** TASK DESCRIPTION **
In the entries below, the lines from the one with "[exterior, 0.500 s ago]" through the one with "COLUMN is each" are to be copied exactly; both ends count.

::::

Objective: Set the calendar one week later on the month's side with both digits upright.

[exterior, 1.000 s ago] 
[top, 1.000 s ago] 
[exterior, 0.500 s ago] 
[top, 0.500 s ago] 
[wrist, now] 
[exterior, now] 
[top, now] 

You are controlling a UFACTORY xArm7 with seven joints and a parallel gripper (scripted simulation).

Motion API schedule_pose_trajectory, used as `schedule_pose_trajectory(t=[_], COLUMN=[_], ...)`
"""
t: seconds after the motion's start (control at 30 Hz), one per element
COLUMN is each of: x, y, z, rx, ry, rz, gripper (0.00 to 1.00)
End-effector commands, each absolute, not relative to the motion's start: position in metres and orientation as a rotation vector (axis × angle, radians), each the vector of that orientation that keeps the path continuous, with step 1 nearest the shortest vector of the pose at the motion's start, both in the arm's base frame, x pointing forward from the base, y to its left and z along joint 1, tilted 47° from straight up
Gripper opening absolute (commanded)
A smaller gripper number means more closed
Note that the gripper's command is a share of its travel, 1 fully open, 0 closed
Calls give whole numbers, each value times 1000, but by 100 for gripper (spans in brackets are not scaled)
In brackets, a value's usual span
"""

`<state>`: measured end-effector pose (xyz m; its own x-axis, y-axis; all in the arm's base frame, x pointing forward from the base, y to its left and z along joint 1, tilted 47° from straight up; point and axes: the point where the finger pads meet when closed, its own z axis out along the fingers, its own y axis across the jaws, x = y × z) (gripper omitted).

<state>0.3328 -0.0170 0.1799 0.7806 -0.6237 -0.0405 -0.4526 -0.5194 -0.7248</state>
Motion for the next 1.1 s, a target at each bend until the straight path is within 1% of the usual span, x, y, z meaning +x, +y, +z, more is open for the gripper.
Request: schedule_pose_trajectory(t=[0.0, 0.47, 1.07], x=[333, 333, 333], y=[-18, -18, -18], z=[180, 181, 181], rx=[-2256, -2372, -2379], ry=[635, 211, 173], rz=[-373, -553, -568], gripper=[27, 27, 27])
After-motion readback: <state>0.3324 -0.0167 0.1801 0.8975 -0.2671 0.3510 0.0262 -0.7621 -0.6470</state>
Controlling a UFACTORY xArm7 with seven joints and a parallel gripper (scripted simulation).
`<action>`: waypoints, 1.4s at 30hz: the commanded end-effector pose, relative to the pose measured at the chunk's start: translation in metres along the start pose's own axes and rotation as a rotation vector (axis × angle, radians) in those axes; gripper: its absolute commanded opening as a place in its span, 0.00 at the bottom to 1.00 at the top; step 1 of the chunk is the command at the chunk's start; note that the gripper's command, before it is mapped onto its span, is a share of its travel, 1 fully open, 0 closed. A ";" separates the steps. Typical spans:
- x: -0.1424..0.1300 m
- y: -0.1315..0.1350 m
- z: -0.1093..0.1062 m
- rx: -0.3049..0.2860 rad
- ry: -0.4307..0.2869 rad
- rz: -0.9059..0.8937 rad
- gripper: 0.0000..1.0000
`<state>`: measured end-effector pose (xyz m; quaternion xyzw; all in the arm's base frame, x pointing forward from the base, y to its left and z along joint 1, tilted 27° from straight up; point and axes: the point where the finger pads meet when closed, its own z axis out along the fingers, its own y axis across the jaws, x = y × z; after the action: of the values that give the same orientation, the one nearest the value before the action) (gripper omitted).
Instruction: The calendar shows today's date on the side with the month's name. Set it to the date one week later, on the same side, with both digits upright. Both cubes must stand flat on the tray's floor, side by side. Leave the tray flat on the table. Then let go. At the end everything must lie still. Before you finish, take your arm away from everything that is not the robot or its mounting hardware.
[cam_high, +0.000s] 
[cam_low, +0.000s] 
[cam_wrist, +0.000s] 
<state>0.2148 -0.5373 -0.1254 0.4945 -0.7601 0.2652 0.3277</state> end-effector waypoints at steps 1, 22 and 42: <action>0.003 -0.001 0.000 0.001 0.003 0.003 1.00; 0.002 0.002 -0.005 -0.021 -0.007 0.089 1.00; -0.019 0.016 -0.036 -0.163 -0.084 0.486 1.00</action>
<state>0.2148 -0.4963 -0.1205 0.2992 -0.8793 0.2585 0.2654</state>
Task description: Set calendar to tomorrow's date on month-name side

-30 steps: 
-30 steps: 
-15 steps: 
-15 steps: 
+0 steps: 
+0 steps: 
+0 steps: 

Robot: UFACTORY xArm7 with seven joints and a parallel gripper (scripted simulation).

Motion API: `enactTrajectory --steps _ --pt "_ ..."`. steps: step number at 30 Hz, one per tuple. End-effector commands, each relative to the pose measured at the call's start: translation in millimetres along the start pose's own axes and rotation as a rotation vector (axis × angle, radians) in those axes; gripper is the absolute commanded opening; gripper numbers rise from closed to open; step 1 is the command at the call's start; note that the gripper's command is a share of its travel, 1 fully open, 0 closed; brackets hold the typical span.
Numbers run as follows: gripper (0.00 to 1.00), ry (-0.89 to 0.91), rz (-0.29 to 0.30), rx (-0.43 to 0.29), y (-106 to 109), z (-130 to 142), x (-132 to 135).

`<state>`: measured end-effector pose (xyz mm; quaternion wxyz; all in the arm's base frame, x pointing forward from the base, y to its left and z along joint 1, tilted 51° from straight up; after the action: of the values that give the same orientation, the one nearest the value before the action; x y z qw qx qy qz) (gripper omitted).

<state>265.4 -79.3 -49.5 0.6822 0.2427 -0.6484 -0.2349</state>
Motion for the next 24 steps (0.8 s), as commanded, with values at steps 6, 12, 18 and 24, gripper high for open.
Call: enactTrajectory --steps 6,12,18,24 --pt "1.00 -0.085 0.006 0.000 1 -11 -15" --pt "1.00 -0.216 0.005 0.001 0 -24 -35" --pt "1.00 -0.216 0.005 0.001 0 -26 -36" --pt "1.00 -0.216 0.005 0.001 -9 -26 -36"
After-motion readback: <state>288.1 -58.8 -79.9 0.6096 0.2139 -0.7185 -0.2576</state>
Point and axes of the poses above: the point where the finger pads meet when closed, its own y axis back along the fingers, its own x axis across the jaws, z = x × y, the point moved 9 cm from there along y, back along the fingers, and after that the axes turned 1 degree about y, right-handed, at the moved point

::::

** TASK RESULT **
[exterior, 0.500 s ago] 
[top, 0.500 s ago] 
[wrist, now] 
[exterior, now] 
[top, now] 

You are controlling a UFACTORY xArm7 with seven joints and a parallel gripper (scripted simulation).

Motion API schedule_pose_trajectory, used as `schedule_pose_trajectory(t=[_], COLUMN=[_], ...)`
"""
t: seconds after the motion's start (control at 30 Hz), one per element
COLUMN is each of: x, y, z, rx, ry, rz, gripper (0.00 to 1.00)

This exercise is now finished, and nothing remains to add.